Bei der Aufklärung dieser Struktur konnten Kollegen aus Martinsried weiterhelfen: Dort hat die Arbeitsgruppe von Jürgen Plitzko vom Max-Planck-Institut für Biochemie eine elektronenmikroskopische Methode entwickelt, mit der sich Strukturen innerhalb einer intakten Zelle im schockgefrorenen Zustand (bei minus 196 Grad Celsius) mit einer Auflösung von wenigen Nanometern dreidimensional darstellen lässt. Mit dieser Kryo-Elektronentomografie konnte Manuela Gruska die Magnetit-Kristalle sowie die sie umgebenden Membranvesikel sichtbar machen.
Dabei machten die Forscher eine erstaunliche Entdeckung: Die Wildtyp-Zellen zeigten eine bisher unbekannte filamentöse Struktur entlang der Magnetosomen-Kette, die einem Zellskelett ähnelte, wie es die Martinsriedern Strukturbiologen bereits von anderen Zellen kannten. Hier also lag der Kern des Rätsels um die Magnetosomen-Kette: Während die Magnetosomen im Wildtyp entlang dieses Filaments wie Perlen auf einer Kette aufgefädelt scheinen, ordnen sich die leeren Magnetosomen-Vesikel in Zellen, denen das MamJ-Protein fehlt, nur ganz verstreut an. Dies erklärt auch, warum die magnetischen Kristalle in der Bakterien-Mutante zusammenklumpen, sobald sie zu einer bestimmten Größe herangewachsen sind.
Die Wissenschaftler vermuten, dass das MamJ-Protein einerseits an die Oberfläche der Magnetosomen und andererseits an das neu entdeckte Filament bindet und dadurch für eine enge Verbindung der Magnetosomen-Vesikel mit dem Zellskelett sorgt. Damit zeigt sich erneut, dass auch Bakterien solch komplexe Zellskelettstrukturen besitzen können, die lange nur Eukaryoten, also Organismen mit einem echten Zellkern, zugetraut wurden.

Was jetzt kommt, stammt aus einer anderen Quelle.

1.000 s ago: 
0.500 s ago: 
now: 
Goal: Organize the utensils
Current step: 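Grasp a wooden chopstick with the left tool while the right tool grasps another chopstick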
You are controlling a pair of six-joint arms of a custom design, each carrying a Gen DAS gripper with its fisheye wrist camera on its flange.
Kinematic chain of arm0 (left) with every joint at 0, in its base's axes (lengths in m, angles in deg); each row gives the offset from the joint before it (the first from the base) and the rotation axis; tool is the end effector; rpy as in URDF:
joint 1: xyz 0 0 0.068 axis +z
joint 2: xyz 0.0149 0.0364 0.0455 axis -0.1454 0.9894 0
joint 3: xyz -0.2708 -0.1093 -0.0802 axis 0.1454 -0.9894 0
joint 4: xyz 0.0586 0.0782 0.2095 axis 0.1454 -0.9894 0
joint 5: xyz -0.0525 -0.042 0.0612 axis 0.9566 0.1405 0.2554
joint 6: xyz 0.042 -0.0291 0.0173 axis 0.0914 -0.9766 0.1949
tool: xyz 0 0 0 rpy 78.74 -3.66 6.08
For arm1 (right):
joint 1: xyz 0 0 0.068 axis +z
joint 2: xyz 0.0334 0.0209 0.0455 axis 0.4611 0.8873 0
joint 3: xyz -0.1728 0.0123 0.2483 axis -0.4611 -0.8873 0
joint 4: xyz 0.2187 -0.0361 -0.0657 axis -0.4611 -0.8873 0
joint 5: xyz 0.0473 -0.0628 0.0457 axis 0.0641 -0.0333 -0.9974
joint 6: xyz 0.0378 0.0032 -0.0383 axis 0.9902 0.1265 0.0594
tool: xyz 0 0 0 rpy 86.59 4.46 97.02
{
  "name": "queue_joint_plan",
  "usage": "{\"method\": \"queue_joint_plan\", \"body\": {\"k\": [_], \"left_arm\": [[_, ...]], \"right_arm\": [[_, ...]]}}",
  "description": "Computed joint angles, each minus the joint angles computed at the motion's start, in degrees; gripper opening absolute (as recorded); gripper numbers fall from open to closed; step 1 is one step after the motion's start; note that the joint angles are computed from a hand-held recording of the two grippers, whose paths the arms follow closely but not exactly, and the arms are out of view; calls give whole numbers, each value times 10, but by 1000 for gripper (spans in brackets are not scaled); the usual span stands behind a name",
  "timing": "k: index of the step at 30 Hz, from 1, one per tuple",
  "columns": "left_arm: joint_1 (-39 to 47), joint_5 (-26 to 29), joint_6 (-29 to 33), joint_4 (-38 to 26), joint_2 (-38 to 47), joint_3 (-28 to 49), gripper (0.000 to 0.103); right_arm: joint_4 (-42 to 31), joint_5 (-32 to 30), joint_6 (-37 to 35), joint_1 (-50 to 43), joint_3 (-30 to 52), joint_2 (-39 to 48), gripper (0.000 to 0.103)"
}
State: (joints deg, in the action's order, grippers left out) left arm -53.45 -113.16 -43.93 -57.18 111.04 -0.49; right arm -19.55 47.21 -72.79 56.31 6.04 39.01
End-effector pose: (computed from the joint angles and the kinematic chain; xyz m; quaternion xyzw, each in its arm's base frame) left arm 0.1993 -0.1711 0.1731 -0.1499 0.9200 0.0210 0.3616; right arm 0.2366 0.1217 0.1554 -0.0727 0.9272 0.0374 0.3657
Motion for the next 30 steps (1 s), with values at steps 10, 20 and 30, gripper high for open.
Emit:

Die genetische Steuerung der bakteriellen Nano-Magnete könnte auch für das Verständnis der Magnetfeldorientierung höherer Organismen bedeutsam sein: So bilden einige Tiere – wie wandernde Lachse oder Tauben – in bestimmten Geweben Ketten von Magnetit-Kristallen, die denen aus Bakterien verblüffend ähneln und möglicherweise ihre Entstehung einem verwandten Mechanismus verdanken.